While it is often difficult to strike the proper balance between preserving America’s security and upholding our nation’s principles, the facts reveal that the United States is committed to providing security to its people while preserving American ideals.

And from the Wall Street Journal, earlier today:

Not one of the 12 nonpartisan investigations in recent years concluded that the Administration condoned or tolerated detainee abuse, while multiple courts martial have punished real offenders. None of the dozen or so Abu Ghraib trials and investigations have implicated higher ups; the most senior officer charged, a lieutenant colonel, was acquitted in 2006. Former Defense Secretary Jim Schlesinger’s panel concluded that the abuses were sadistic behavior by the “night shift.”

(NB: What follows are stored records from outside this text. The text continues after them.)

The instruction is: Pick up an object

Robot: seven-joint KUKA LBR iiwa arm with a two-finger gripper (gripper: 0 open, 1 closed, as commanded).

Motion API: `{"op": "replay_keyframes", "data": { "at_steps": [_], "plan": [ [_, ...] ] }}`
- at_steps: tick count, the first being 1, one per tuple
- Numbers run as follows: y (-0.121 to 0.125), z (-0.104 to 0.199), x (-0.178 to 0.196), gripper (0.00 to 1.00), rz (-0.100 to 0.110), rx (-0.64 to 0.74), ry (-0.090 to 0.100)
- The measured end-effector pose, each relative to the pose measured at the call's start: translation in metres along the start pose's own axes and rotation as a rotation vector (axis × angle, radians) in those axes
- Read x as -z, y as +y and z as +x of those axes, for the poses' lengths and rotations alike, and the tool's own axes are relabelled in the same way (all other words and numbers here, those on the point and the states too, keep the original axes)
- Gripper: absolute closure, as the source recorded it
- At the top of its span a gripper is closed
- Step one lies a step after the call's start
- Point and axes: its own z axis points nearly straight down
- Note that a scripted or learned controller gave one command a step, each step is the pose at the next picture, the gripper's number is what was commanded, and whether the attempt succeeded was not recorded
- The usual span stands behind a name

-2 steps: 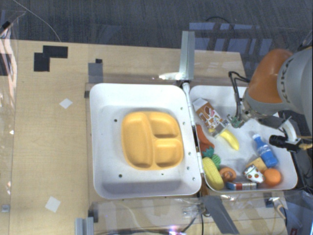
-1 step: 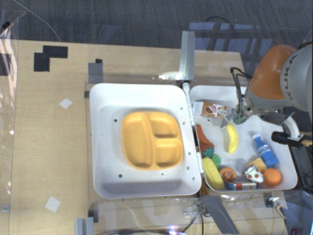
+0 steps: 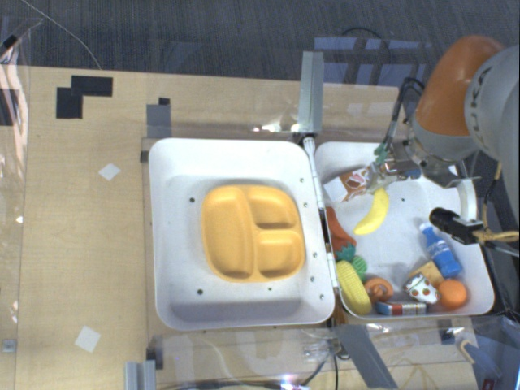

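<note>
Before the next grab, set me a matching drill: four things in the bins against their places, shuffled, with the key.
Things:
1. yellow divided plastic plate
2. yellow plastic banana
3. blue plastic bottle
4. yellow toy corn cob

Places:
A. right bin, toward its right wall
B. middle of the left bin
C. right bin, its lower left corner in the view
D. right bin, just below the pincer

Pairs: 1-B, 2-D, 3-A, 4-C
</note>
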Motion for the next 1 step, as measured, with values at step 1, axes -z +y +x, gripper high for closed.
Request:
{"op": "replay_keyframes", "data": {
  "at_steps": [1],
  "plan": [
    [-0.0073, -0.0536, -0.0054, 1.0, 0.005, -0.171, -0.002]
  ]
}}
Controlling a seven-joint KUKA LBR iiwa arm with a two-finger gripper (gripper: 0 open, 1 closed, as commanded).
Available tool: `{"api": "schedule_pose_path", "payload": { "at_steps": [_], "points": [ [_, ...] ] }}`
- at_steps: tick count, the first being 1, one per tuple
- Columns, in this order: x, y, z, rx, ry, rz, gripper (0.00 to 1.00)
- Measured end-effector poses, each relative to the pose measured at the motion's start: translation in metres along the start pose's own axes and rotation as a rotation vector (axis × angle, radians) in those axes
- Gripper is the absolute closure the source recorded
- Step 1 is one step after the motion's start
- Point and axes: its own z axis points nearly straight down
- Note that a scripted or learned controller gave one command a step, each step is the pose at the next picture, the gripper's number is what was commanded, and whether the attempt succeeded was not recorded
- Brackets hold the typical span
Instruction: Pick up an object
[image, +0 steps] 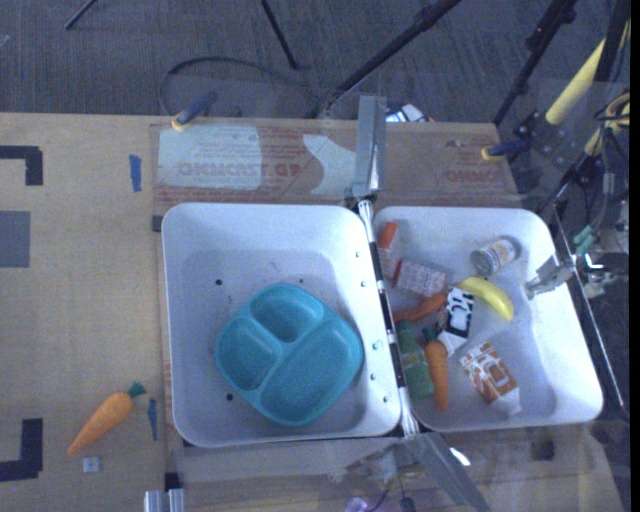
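Note:
The right bin (570, 350) holds a heap of small items. Among them are a yellow banana (490, 297), a silver can (495, 255), an orange carrot (437, 372), a white and orange packet (488, 375), a black and white box (458, 318), a red and white box (418, 277) and a green packet (412, 345). What looks like my gripper (550, 275) is a grey metal piece at the right bin's far right rim. It hangs just right of the banana and the can, and nothing shows in it.
A teal divided plate (290, 352) lies in the left bin (200, 250). A toy carrot (100, 420) lies on the bench outside the bins at the lower left. Dark stands and cables crowd the right edge.

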Motion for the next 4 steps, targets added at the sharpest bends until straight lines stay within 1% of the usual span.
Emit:
{"api": "schedule_pose_path", "payload": {
  "at_steps": [1,2,3,4],
  "points": [
    [0.018,-0.020,0.126,0.003,0.002,0.318,0.00],
    [0.039,-0.013,0.142,0.000,0.000,0.359,0.00],
    [0.088,0.034,0.163,-0.010,-0.002,0.361,0.00],
    [0.088,0.034,0.156,-0.006,-0.003,0.360,1.00]
  ]
}}
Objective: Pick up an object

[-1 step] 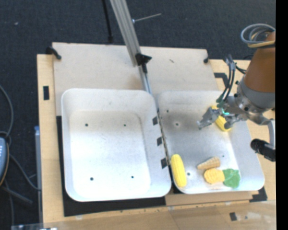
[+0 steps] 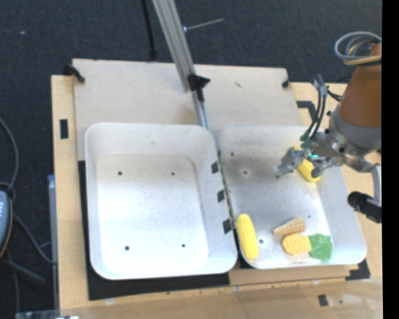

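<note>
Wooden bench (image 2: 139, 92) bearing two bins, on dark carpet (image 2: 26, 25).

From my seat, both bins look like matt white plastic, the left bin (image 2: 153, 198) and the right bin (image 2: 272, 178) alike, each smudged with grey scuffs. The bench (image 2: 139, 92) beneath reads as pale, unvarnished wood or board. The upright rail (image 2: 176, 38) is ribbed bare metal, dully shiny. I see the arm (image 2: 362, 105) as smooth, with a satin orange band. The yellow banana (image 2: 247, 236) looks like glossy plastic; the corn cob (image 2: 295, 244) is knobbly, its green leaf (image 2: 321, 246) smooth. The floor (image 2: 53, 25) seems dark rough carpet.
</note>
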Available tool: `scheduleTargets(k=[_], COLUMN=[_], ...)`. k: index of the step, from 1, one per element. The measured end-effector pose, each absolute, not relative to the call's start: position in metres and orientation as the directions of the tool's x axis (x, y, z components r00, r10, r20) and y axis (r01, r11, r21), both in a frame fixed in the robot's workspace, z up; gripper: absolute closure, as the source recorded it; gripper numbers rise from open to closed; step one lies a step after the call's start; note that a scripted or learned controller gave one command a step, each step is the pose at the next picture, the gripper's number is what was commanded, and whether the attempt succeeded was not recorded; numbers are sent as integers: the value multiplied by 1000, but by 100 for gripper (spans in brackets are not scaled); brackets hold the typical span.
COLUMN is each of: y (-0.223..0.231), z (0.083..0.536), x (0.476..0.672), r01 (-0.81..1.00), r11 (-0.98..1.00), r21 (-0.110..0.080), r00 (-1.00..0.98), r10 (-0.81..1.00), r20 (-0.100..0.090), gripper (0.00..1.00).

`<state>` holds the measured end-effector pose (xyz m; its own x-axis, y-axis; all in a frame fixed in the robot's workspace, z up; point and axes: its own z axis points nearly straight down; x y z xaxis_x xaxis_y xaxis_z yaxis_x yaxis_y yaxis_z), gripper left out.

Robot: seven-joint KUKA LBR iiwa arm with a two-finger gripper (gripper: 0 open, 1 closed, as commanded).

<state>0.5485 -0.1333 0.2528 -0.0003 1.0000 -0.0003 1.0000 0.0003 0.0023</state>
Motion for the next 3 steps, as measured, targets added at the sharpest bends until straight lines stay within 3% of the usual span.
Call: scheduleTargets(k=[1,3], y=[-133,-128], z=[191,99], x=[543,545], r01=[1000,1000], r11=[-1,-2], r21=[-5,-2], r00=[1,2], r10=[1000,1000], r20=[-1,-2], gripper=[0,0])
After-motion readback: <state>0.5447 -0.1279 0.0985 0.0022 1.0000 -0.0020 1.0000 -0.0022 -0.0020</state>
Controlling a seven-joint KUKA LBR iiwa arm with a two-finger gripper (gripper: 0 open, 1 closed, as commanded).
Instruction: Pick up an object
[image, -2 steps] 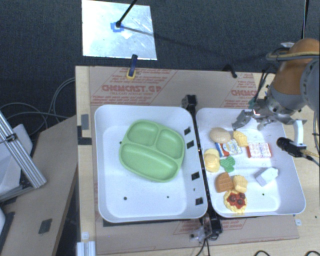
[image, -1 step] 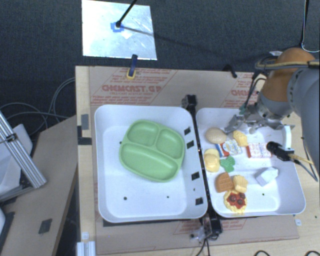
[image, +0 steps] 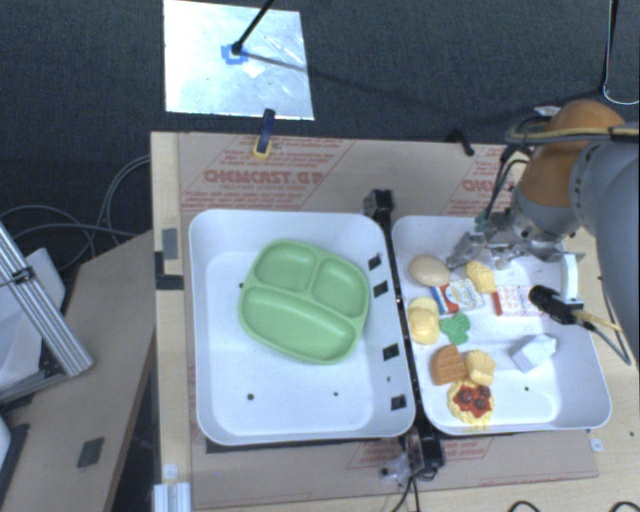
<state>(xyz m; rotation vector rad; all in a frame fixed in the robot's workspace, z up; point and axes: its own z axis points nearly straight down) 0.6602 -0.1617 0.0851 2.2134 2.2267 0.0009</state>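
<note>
Green plastic, one divided plate (image: 305, 300): it lay alone in the left bin (image: 215, 400), tilted across the middle, apparently kept apart from the picking stock. White right bin (image: 590, 400), on the same surface (image: 300, 175): it held the loose toy food in a cluster along its left half, within the arm's reach. Items there: a beige egg-like piece (image: 429, 269), a yellow piece (image: 481, 276), a green piece (image: 455, 326), an orange piece (image: 448, 364), and a red-topped piece (image: 471, 402) nearest the front. A white block (image: 532, 351) lay apart to the right. The pincer (image: 487, 245) hung low at the bin's back, just above the yellow piece, the likeliest target; whether it was spread or closed could not be told, and nothing was seen held.
</note>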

Now that Mr. Obama is on his way to the White House, even some Democrats are acknowledging the complicated security realities. Dianne Feinstein, a Bush critic who will chair the Senate Intelligence Committee in January, recently told the New York Times that extreme cases might call for flexibility. “I think that you have to use the noncoercive standard to the greatest extent possible,” she said (our emphasis). Ms. Feinstein later put out a statement that all interrogations should be conducted within the more specific limits of the U.S. Army Field Manual but said she will “consider” other views. But that is already the law for most of the government. What the Bush Administration has insisted on is an exception for the CIA to use other techniques (not waterboarding) in extreme cases.

As for Mr. Levin, his real purpose is to lay the groundwork for war-crimes prosecutions of Bush officials like John Yoo, Jay Bybee and Jim Haynes who acted in good faith to keep the country safe within the confines of the law. Messrs. Obama and Holder would be foolish to spend their political capital on revenge, but Mr. Levin is demanding an “independent” commission to further politicize the issue and smear decent public servants.

As Mr. Levin put it in laying on his innuendo this week, a commission “may or may not lead to indictments or civil action.” It will also encourage some grandstanding foreign prosecutor to arrest Mr. Rumsfeld and other Bush officials like Pinochet if they ever dare to leave the U.S. Why John McCain endorsed this Levin gambit is the kind of mystery that has defined, and damaged, his career. We hope other Republicans push back.

Mr. Levin claims that Bush interrogation programs “damaged our ability to collect accurate intelligence that could save lives.” The truth is closer to the opposite. The second-guessing of Democrats is likely to lead to a risk-averse mindset at the CIA and elsewhere that compromises the ability of terror fighters to break the next KSM. The political winds always shift, but terrorists are as dangerous as ever.